Очнулся Колька тогда, когда Люська грустно промолвила над самым ухом:
— Хорошо поет… — И с сожалением добавила: — А я не умею так.
— Что? — не понял он. Прислушался: Елена пела о любви молодых, о свиданиях над рекою. Сказал равнодушно, лишь бы что-то ответить:
— Радостная песня.
— Кому как, — вздохнула Люська. — Может, для кого-нибудь она тоже плакучая…

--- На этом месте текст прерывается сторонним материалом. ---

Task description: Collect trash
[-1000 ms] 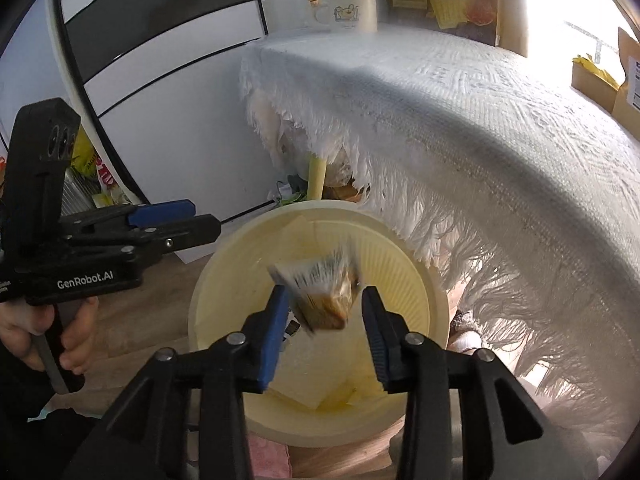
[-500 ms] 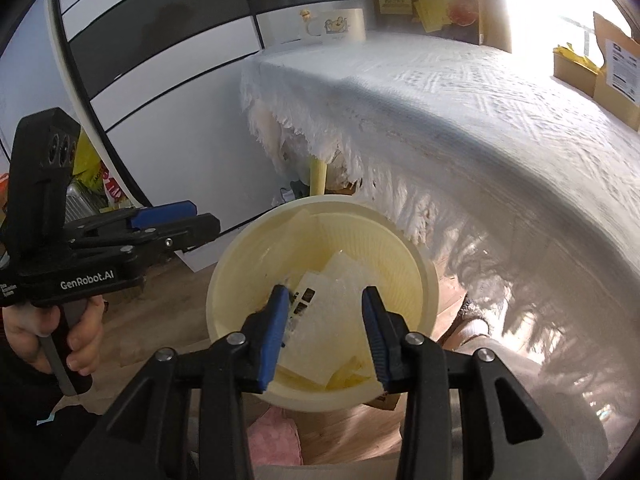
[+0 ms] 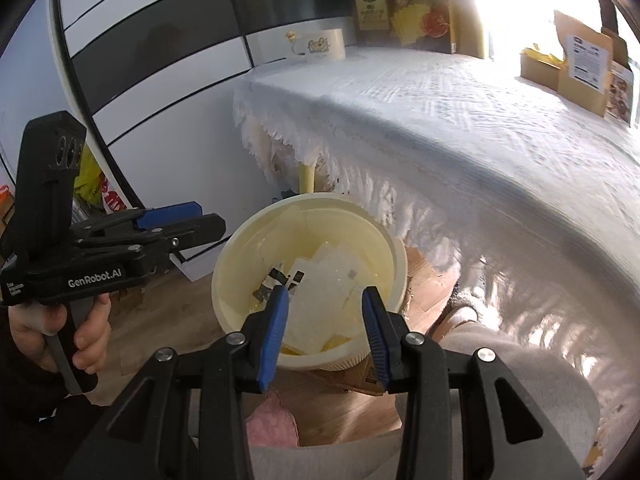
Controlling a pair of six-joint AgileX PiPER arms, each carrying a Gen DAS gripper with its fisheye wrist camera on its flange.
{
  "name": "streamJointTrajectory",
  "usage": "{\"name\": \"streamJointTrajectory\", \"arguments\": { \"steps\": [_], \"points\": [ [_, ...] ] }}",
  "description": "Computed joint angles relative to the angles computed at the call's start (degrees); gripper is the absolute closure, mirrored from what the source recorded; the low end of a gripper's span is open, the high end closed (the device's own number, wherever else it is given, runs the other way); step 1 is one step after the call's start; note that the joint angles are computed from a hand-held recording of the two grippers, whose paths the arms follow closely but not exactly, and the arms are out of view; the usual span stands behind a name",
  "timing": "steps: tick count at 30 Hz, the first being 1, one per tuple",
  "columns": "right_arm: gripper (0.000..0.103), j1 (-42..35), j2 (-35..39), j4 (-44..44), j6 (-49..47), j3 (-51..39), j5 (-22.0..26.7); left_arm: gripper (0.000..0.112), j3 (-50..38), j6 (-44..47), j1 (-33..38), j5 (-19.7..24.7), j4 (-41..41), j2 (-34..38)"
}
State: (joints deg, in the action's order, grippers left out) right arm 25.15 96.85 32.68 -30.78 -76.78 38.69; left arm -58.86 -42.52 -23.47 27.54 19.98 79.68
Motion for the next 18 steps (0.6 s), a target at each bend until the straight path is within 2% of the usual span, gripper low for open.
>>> {"name": "streamJointTrajectory", "arguments": {
  "steps": [10, 14, 18],
  "points": [
    [0.060, -4.2, -10.2, 2.0, -1.6, 8.4, -1.1, 0.053, 0.3, -8.4, -7.3, 1.1, 7.5, -1.7],
    [0.059, -5.2, -13.7, 1.1, -0.2, 10.1, -1.2, 0.048, 0.3, -11.1, -10.1, 1.7, 10.8, -3.1],
    [0.059, -6.1, -17.0, 0.5, 0.9, 11.4, -1.5, 0.038, -0.4, -13.9, -13.1, 2.8, 15.0, -4.3]
  ]
}}
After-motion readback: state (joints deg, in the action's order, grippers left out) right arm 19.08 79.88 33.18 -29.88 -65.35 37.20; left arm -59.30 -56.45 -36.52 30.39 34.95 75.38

Колька с досадой посмотрел на нее, и девушка испуганно умолкла… Потом Елена пела украинские песни — то раздумчивые, то веселые и разгульные, как сельские свадьбы. Зрители принимали эти песни восторженно, шумно, заказывали новые, просили, гудели, требовали — и Елена, согласно кивая, чтобы успокоить их, пела снова и снова. Один раз беспомощно развела руками, призналась, что тетя Аня не имеет нот, не сможет аккомпанировать. Тогда из темных рядов зала вытолкнули паренька с гитарой. Он упирался, что-то объяснял, но его не слушали, подталкивали к сцене. Елена рассмеялась и, подойдя к краю подмостков, протянула пареньку руку.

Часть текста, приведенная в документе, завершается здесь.